Na drie kwartier besluiten Janneke en Tracy terug te gaan. Jantien loopt verder met de gids. Er is nog een olifant getekend verderop. We komen eerst langs een rotsmuur met daarin heel herkenbaar, het continent Afrika. Iets verder is de olifant te zien. Helaas is deze erg vaag geworden, omdat hij op schouderhoogte zit en allerlei mensen er tegenaan hebben gestaan. Er is nog wel meer te zien, maar het wordt er niet interessanter van. Je schijnt naar boven te kunnen klimmen, maar dat is nogal zwaar en daar hebben we geen tijd voor. Ook kan je naar een grot, maar volgens de gids is dat geen foto waard. Iets later dan Janneke en Tracy komt Jantien ook bij het busje aan. Hoewel het ondertussen zo’n 28 graden is heeft onze gids de hele weg met een muts op gelopen. Je ziet hier veel Afrikanen met mutsen lopen, terwijl wij het warm vinden. Een apart gezicht.
We nemen dezelfde weg terug. Tracy vond het mooi om de tekeningen gezien te hebben. Ze vond de gids ook beter dan in Twijfelfontein, maar ze gaat er niet meer naar toe. De weg is gewoon te slecht. De terugweg duurt bijna 20 minuten langer. Na drie kwartier op het asfalt gaan we eten bij Dijo Deli. Het is dat de manager had gezegd dat er een restaurant zit, anders waren we er zo voorbij gereden. Het wordt gerund door een Oostenrijkse vrouw, die als backpacker is blijven hangen in Botswana. We nemen patat en wat te drinken. Het is meer dan genoeg, maar meer kunnen we ook niet betalen. Vanochtend hebben we bij de lodge 200 poule (20 euro) gewisseld. Honderd kostte Tsodilo, dus we hebben nog maar 100 over. We hebben wel ander geld, maar dat accepteren ze niet.
Om 4 uur rijden we richting de grens. Het gaat allemaal weer heel soepel. Het is nu ineens weer een uur vroeger. Namibië is het enige land in de regio die aan zomer- en wintertijd doet.
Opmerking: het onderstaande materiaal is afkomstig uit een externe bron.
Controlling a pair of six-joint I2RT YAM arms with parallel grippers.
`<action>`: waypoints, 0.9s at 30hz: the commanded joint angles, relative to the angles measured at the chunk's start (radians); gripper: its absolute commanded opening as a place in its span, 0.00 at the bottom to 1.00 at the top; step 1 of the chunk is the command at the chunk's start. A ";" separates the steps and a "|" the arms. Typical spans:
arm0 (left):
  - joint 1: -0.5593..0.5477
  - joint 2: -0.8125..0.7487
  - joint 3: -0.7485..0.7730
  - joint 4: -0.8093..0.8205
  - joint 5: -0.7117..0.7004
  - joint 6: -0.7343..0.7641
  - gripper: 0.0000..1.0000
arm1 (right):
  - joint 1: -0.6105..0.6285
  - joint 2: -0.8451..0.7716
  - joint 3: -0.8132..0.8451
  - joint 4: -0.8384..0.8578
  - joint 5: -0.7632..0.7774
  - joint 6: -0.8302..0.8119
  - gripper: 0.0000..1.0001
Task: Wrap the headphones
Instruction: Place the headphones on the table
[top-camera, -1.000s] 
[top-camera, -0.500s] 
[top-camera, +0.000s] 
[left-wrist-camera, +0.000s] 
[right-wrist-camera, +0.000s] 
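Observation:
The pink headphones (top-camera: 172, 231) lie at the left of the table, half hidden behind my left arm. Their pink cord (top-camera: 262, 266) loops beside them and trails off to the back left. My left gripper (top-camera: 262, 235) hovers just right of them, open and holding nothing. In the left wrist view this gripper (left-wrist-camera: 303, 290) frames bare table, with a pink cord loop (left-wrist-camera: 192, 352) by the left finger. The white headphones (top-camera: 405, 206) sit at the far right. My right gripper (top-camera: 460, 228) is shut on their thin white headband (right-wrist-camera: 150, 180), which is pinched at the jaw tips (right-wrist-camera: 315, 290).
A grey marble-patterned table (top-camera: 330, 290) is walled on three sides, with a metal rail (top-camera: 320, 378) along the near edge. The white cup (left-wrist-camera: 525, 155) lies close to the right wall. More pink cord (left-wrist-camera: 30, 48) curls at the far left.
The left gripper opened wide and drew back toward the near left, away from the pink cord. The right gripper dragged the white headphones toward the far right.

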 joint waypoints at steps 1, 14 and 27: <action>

Door het park zien we weer dezelfde groep rhoans als twee dagen geleden. Om half vijf (half zes Botswana tijd) komen we aan bij Popa falls, de camping. We hebben nu geen eigen douche en wc, maar de bedden zijn beter. Het restaurant is ook sneller dan vorige keer. We zijn nu binnen het uur klaar met eten. In het huisje werken we de foto’s en films weer bij en gaan dan naar bed.